If you want to make this question more visible, you could post it to Quora, and I'll post the answer there as well.
I appreciate that Mr. Woodcock replied here and this is just my opinion—he should have posted about the benefits of Quad9 DNS. He didn’t need to suggest Cloudflare is doing something outside their privacy policy.Yea, I wonder why he stated that when it to me states otherwise. Would be interesting to see Mr @Bill Woodcock 's reply. I doubt anyone from Cloudflare would reply but maybe it would help to get a little more of one side's story.
I thought part of using cloudflare was that they didn't collect any data like Google did...guess I was wrong!!!
Mr Prince got an unexpected phone call from the US Department of Homeland Security asking him about the information he had gathered.
"They said 'do you have any idea how valuable the data you have is? Is there any way you would sell us that data? I added up the cost of running it, multiplied it by ten, and said 'how about $20,000? It felt like a lot of money. That cheque showed up so fast. I was telling the story to Michelle Zatlyn, one of my classmates, and she said, 'if they'll pay for it, other people will pay for it'."
And so the idea for Cloudflare was born, with Ms Zatlyn as its third co-founder.
(https://www.bbc.com/news/business-37348016)
Ironically for a project predicated on privacy, Cloudflare is sharing DNS query data with APNIC Labs, a part of Asian registry APNIC, in exchange for the use of its 1.1.1.1 network address.
(https://www.theregister.co.uk/2018/04/03/cloudflare_dns_privacy)
By putting Cloudflare's DNS on these research addresses, APNIC gets to see the noise as well as the DNS traffic -- or at least "a certain factored amount" of it -- for research purposes. Huston emphasised that APNIC intends to protect users' privacy. "DNS is remarkably informative about what users do, if you inspect it closely, and none of us are interested in doing that," he said.

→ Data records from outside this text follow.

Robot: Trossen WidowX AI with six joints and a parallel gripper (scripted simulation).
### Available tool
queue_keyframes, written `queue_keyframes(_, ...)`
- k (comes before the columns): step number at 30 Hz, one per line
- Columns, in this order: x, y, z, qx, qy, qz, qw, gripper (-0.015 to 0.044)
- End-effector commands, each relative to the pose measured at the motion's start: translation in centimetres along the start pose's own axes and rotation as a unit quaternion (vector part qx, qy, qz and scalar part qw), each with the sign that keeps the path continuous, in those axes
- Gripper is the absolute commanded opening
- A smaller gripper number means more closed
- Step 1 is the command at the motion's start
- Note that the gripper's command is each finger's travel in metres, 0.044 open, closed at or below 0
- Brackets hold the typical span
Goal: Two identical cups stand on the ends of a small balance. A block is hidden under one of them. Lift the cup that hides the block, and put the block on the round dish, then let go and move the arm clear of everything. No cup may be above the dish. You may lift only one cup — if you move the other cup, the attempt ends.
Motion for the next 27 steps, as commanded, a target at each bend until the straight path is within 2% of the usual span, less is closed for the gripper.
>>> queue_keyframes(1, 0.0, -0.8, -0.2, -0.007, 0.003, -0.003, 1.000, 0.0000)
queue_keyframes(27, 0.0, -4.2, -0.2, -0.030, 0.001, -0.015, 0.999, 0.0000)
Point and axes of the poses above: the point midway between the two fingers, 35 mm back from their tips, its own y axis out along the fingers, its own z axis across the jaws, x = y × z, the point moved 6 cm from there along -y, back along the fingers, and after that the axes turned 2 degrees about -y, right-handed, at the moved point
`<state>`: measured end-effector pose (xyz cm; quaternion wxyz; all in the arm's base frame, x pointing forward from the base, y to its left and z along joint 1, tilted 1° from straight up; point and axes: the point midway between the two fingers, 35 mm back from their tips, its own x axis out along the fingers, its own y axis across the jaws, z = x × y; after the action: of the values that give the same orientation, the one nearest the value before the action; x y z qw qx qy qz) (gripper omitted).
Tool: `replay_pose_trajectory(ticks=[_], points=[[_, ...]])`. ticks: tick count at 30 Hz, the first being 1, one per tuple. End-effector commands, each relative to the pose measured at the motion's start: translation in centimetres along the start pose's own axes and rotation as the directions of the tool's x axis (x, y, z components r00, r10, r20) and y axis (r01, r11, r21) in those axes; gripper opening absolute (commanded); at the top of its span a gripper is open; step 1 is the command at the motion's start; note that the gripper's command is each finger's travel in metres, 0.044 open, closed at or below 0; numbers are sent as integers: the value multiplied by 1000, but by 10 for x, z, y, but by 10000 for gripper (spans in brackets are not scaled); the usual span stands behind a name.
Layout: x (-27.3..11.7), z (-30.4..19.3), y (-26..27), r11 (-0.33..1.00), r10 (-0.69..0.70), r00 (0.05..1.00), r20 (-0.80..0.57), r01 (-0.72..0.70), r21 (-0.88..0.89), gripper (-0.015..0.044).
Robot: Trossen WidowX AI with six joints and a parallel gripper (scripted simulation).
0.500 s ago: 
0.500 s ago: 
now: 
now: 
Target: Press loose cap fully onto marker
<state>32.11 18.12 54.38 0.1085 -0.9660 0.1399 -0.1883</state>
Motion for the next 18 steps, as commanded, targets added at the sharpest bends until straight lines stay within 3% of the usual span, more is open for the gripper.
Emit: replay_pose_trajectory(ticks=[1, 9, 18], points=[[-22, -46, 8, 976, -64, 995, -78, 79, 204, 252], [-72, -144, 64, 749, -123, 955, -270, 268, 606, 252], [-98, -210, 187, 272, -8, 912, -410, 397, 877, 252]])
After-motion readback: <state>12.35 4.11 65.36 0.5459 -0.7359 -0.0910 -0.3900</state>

(https://www.zdnet.com/article/1-1-1-1-cloudflares-new-dns-attracting-gigabits-per-second-of-rubbish)
Non-personally identifiable information is automatically recorded in our databases when you are measured by our systems. Your IP address, date, time, language, and technical data about your browser and operating system (via user-agent string) are considered non-personally identifiable information, and is logged by APNIC.
(https://labs.apnic.net/privacy.shtml)
It just seems to me he’s taking opportunities to sow doubts about the other DNS service. I’m sure Quad9 is great and if so, it should stand on its own merits.
You do, because you wouldn’t be suggesting that Cloudflare is operating outside of its posted privacy policy. Your own tweet, in 2018, called Cloudflare’s privacy policy “strong” and to me—the read between the lines argument of their privacy policy is used to sow doubts of their service. This rubs me the wrong way. Sorry—but that’s my opinion, as you have your opinion. We’ll have to disagree here.Also, I don't really care one way or other about Cloudflare as a service, what I care about is privacy practices.